One of Kahn’s greatest achievements, by her own reckoning, is that “when I came to DC Comics we were 35 people on staff, two of whom were women—one secretary and one in production. By the time I left DC, we were 250 people of which half were women. As women got more involved in the workplace, and as creators of comic book stories, the things that perhaps were directed solely to a young male reader began to be directed also to young women as well.” Kahn still realizes that comic book superheroes have traditionally had the imprimatur of a male fantasy audience and male fantasy creators: “I always said that the [male] artists drew the men they wanted to be like and the women they wanted to be with—which is why they often had pneumatic breasts.”

Whether or not female superheroes will ever really share the dais with the male superheroes at the Comic Book Hall of Fame awards dinner remains to be seen. But, for what it’s worth, poor Ms. Marvel’s career appears to be on an upswing.

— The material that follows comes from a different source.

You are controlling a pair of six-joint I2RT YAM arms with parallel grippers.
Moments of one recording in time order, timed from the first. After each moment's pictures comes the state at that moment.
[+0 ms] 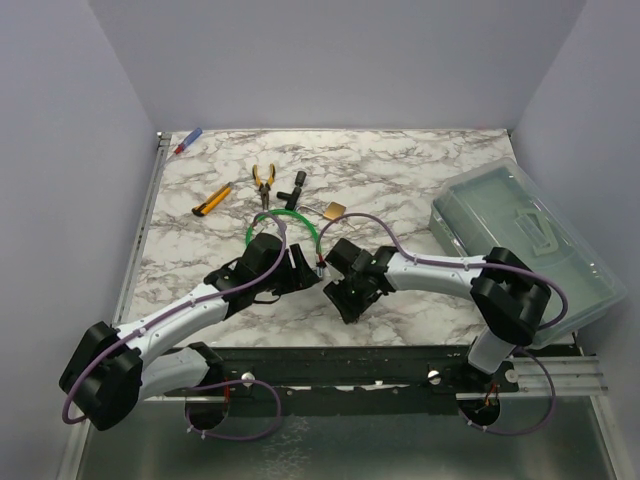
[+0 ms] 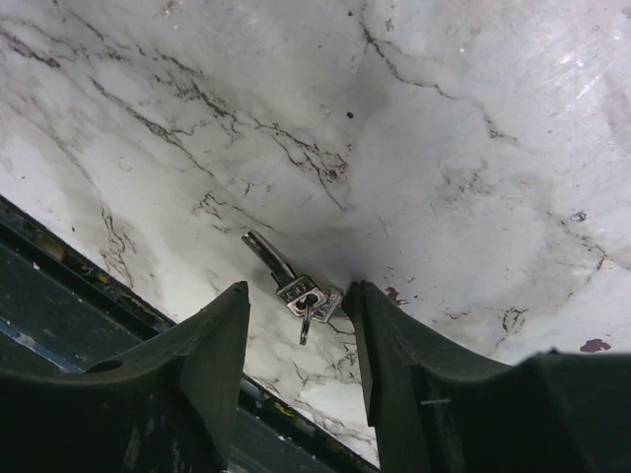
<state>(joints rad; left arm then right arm) -0.69 1.09 0.55 -0.16 0.08 -0.84 0.97 1.69 1.00 -0.57 -0.12 0.20</state>
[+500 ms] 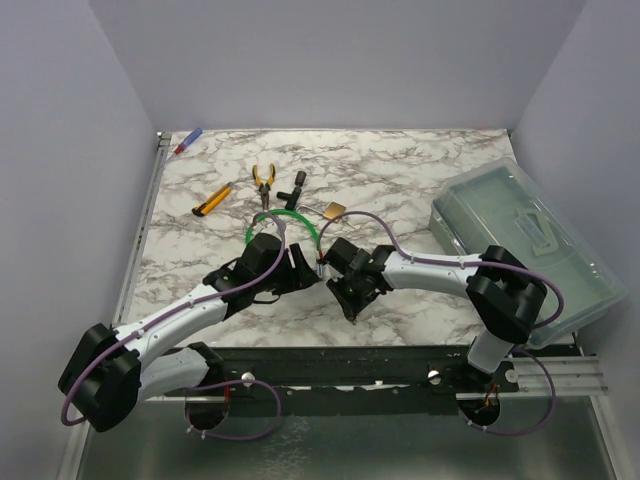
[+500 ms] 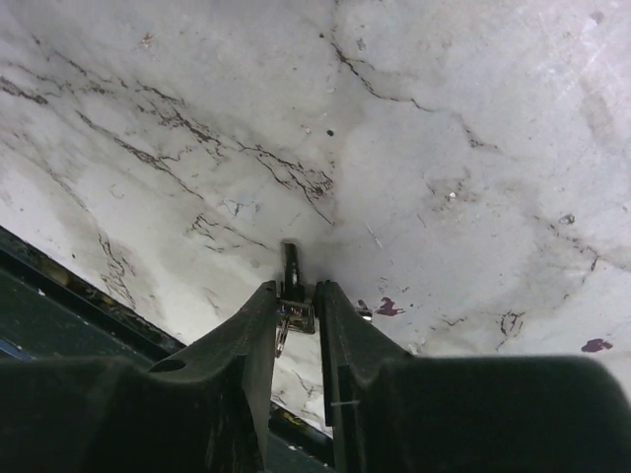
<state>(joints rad) -0.69 1.08 0.55 -0.16 0.08 -0.84 0.97 1.71 1.02 -0.57 -0.10 0.24</state>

Thanks to the sponsorship of Iron Man (himself a recovering alcoholic), Carol Danvers got herself straightened out, rejoined the ranks of the Avengers, and reclaimed the name of Ms. Marvel. After proving her worth to Captain America one more time (tough taskmaster, that Cap), he encouraged her to assume the mantle of the great Kree warrior (who had been killed off a few years before). So, in 2012, Carol Danvers was given her own Captain Marvel book, complete with a smashing new uniform, a great haircut, and a female writer, Kelly Sue DeConnick. “[The use of ‘Ms.’] made her feel like an auxiliary character,” said DeConnick, who insisted on the name change. “She got her powers from Captain Marvel and he’s gone. If somebody’s going to pick up that mantle, it’s Carol. She’s knew him, she respected him, she shares his DNA. She’s earned it.”

Ms. Marvel gets a well-deserved promotion to Captain Marvel (art by Ed McGuinness).

The new comic was subtitled “Earth’s Mightiest Mortal” in a wink to the original Captain Marvel from way back when. It was about time.